Usually, no. Wisdom teeth do not erupt in a fixed order you can predict from friends’ timing. The exact sequence often reflects each tooth’s angle and how much space exists in your jaw, plus whether it is impacted on one side. Your dentist checks this with a panoramic X-ray, not by symptom timing.

How do I tell normal wisdom tooth soreness from something more serious?

If your symptoms are mild and improving, it often fits with normal eruption. But persistent, worsening, or repeatedly returning symptoms (especially swelling, bad taste, fever, or trouble opening your mouth) are a reason to seek urgent care. Those patterns suggest infection around a partially erupted tooth, which can happen even if eruption is “slow.”

Does erupting two wisdom teeth at the same time mean my case will be worse?

Two wisdom teeth coming in close together does not automatically make it more dangerous. Dentists focus more on alignment and space. Two teeth can erupt around the same time and still be well-positioned, while a single tooth that erupts at an angle can cause damage or ongoing gum inflammation.

Can a wisdom tooth cause problems even if it never fully comes through the gum?

Yes. A tooth that is fully impacted or almost fully buried can cause problems without fully breaking through, because bacteria can still get trapped around the gum tissue covering it. That means “no gum bump yet” does not guarantee everything is fine, which is why clinicians use X-rays and monitoring.

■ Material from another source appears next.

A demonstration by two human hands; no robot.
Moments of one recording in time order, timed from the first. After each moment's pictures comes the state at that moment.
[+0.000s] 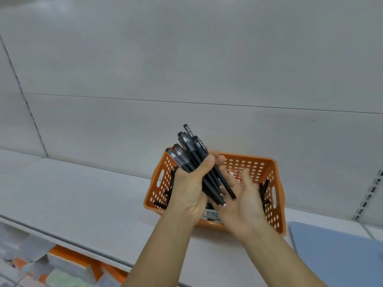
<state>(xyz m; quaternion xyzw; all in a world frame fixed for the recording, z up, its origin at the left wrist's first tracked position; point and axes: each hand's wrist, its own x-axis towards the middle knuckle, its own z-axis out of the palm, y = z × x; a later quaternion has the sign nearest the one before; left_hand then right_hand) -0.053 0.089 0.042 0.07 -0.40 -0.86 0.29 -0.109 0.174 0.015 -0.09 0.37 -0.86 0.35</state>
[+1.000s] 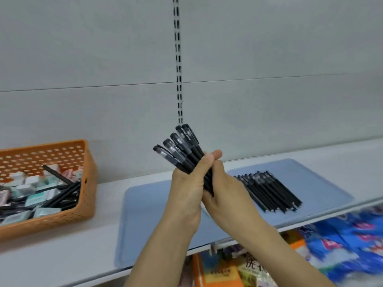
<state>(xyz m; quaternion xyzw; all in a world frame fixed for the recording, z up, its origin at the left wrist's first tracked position) -0.112 0.426 0.023 -0.01 -0.57 -0.82 0.07 -0.118 0.516 0.003 -0.22 0.91 -0.32 -0.16</state>
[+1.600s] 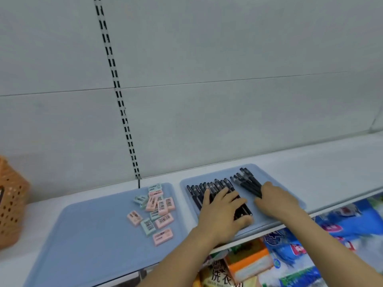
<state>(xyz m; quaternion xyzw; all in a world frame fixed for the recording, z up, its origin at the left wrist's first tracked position) -0.212 0.601 -0.086 -0.24 -0.96 -0.17 -0.02 -0.237 0.771 -0.058 0.09 0.99 -0.09 0.06</state>
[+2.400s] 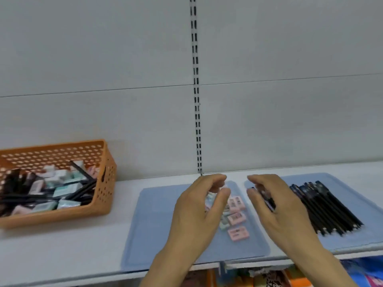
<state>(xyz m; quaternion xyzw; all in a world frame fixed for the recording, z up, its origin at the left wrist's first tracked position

What if the pain keeps coming back in the same place?

Ongoing symptoms that keep returning, or pain that improves then comes back in the same area, are common triggers for re-evaluation. Chronic or recurrent pericoronitis may need a targeted plan (irrigation, improved cleaning, short-term medication, or discussion of removal), rather than just waiting for the eruption to finish.

What happens if my wisdom tooth is still trapped but I have symptoms?

If a wisdom tooth is not yet at the gumline, you still can get guidance. Typical options include observation with periodic checks if it is not causing pathology, but if imaging shows decay, a cyst, damage to the second molar, or repeated infections, earlier intervention may be recommended even before full eruption.

Is there anything I can do to make wisdom teeth erupt faster?

Trying to “speed it up” is usually ineffective and can worsen irritation. Eruption timing depends on development and positioning. The practical next step is to manage discomfort safely and get an exam, so your dentist can confirm whether you are dealing with normal pressure, a gum flap, or impaction.

If I am within the typical age range, when should I still seek urgent care?

Because the decision hinges on imaging and complications, not just how long you have had symptoms, you should base urgency on red flags. Severe swelling, fever, difficulty opening your mouth, or pain that is escalating should prompt urgent dental or medical care, even if you are within the “normal” eruption age range.

Does having pericoronitis before make future eruptions more likely to cause problems?

Yes. If you have a history of pericoronitis, you may be more likely to have recurrence with further partial eruption or cleaning difficulty. Tell your dentist about prior episodes, and ask whether your current tooth is partially erupted or impacted, because the management plan can differ.